Society today puts too much weight on material objects, and there are too many people who own way more than they need.
Goodbye, Things: The New Japanese Minimalism
With the monthly sale right down the corner, it’s worth noting how our culture encourages us to consume material things, making it even more vague to distinguish a want from a need. It’s like breaking news all the time (Flash Sale!), and missing out would be the death of the image we want to portray.
How many shoes do we need anyway?
And it feels like we are in a rat race of endless consumerism. Does anybody actually win this thing?
I know some working people who splurge especially on pay days. And the reason why they do so is because they see it as rewarding themselves for the harwork they have done. I understand that it’s nice to treat yourself once in a while. But doing it most of the time within a month?

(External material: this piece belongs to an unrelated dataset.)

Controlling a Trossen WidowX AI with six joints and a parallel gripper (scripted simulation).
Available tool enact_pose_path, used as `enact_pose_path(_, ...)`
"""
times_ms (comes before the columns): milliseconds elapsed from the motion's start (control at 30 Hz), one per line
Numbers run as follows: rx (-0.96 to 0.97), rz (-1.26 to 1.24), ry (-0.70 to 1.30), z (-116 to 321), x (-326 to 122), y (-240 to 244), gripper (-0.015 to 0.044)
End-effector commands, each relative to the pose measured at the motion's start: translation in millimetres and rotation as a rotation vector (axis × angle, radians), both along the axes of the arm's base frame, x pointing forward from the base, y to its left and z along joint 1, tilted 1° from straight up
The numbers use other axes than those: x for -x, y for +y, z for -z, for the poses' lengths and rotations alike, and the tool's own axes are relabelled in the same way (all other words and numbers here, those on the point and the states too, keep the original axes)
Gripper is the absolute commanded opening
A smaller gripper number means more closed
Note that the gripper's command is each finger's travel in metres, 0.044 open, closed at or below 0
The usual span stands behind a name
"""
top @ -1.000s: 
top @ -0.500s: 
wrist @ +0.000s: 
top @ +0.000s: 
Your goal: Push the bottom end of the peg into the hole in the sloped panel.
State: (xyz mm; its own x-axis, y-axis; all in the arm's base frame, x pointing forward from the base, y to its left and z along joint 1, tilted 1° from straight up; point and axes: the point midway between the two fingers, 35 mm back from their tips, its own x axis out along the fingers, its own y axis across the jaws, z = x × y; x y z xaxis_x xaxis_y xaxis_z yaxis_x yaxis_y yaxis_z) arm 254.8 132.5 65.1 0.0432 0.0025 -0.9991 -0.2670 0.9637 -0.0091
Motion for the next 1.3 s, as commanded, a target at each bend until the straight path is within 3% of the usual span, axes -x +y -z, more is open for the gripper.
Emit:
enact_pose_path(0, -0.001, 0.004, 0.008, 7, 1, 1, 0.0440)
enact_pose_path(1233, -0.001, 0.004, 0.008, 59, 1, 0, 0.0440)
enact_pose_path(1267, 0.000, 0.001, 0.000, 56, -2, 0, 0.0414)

I’ve been trapped in this mindset of splurging as a way to pay yourself but my recent read made me rethink of how I see money. That money is actually what we receive for the life-hours we poured onto our jobs. So, you can say, that your salary is somehow your life in (agreed) monetary value. (I say agreed because your salary doesn’t really define you as a person).
From Work Optional: Retire Early the Non-Penny-Pinching Way:
Reorient your thinking about money to see it as a repository of the time you spent earning it and a tool to buy that time back, instead of as a means of rewarding yourself for your work.